_The problem_: Everything in the records below except the pictures must be written out exactly.

::::

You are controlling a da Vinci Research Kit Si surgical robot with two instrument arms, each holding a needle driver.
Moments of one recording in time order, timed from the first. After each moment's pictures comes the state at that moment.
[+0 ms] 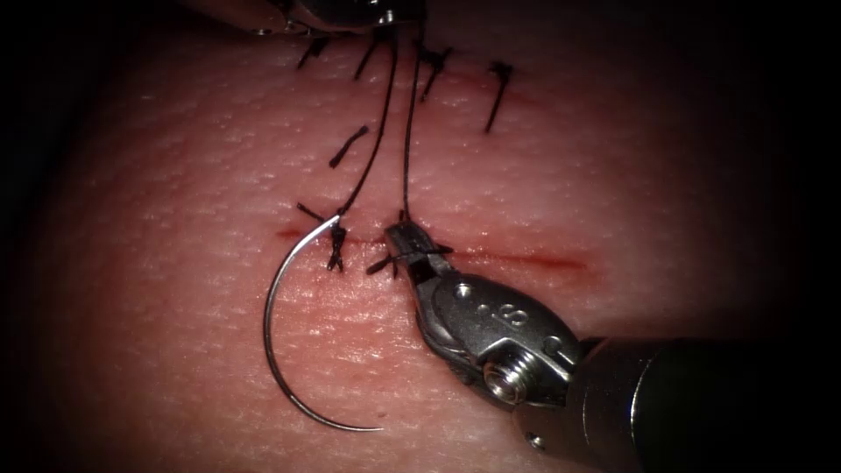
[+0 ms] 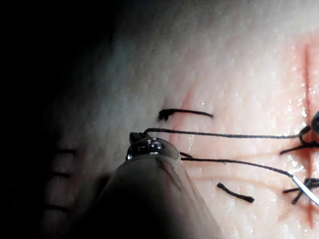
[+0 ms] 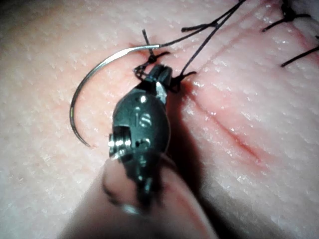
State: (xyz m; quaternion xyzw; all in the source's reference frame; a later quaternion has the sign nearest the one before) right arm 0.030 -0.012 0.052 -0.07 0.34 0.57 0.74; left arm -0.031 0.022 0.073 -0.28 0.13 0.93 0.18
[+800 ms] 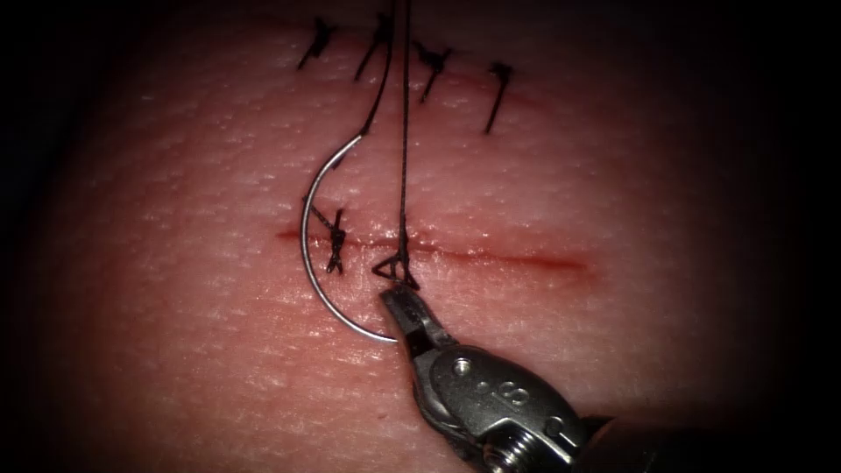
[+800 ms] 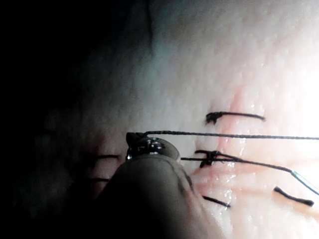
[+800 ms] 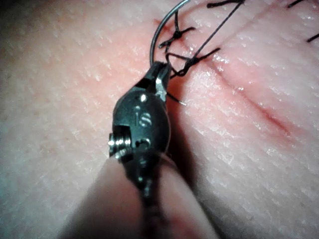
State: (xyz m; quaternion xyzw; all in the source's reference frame) right arm 0.030 -0.016 0.050 -0.05 0.35 0.57 0.74; left arm -0.031 0.029 0.074 -0.27 0.17 0.93 0.18
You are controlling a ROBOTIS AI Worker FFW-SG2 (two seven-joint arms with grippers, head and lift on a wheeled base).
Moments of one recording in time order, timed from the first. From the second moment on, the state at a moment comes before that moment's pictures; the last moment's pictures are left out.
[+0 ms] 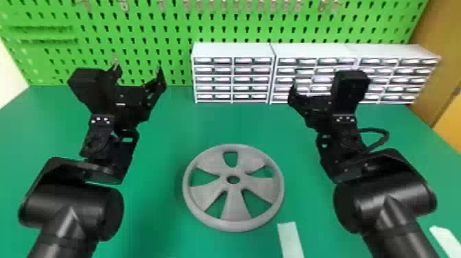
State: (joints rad) left arm -0.14 0.20 -0.12 -1.75 0.17 -0.01 0.10; right arm -0.24 -0.14 0.23 -1.68 -0.11 0.20 -0.29
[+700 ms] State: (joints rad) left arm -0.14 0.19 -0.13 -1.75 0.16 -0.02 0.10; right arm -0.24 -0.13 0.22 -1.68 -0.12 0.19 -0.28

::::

_Written response_:
You are controlling a da Vinci Research Kit Si surgical robot with two instrument arms, each holding a needle driver.
Moments of one recording in time order, timed from the first. After each moment's pictures comes the state at that moment.
[+0 ms] 
[+0 ms] 
[+0 ms] 
State: (xyz m; quaternion xyzw; all in the source's reference frame; a later quaternion has the sign nearest the one before) right arm 0.030 -0.012 0.052 -0.07 0.34 0.57 0.74; left arm -0.031 0.022 0.073 -0.28 0.13 0.93 0.18
[+800 ms] 
[+800 ms] 
[+800 ms] 
State: (xyz m; quaternion xyzw; all in the source's reference frame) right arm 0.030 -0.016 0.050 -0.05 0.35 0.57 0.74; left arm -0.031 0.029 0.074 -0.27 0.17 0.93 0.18
You are controlling a ROBOTIS AI Worker FFW-SG2 (two seven-joint arms with grippers, head and lift on a wheeled base).
Moments of one recording in time order, timed from the first. From the second moment on, the state at a moment comes before that moment's pictures; the last moment's pictures are left out.
[+0 ms] 
State: (joints rad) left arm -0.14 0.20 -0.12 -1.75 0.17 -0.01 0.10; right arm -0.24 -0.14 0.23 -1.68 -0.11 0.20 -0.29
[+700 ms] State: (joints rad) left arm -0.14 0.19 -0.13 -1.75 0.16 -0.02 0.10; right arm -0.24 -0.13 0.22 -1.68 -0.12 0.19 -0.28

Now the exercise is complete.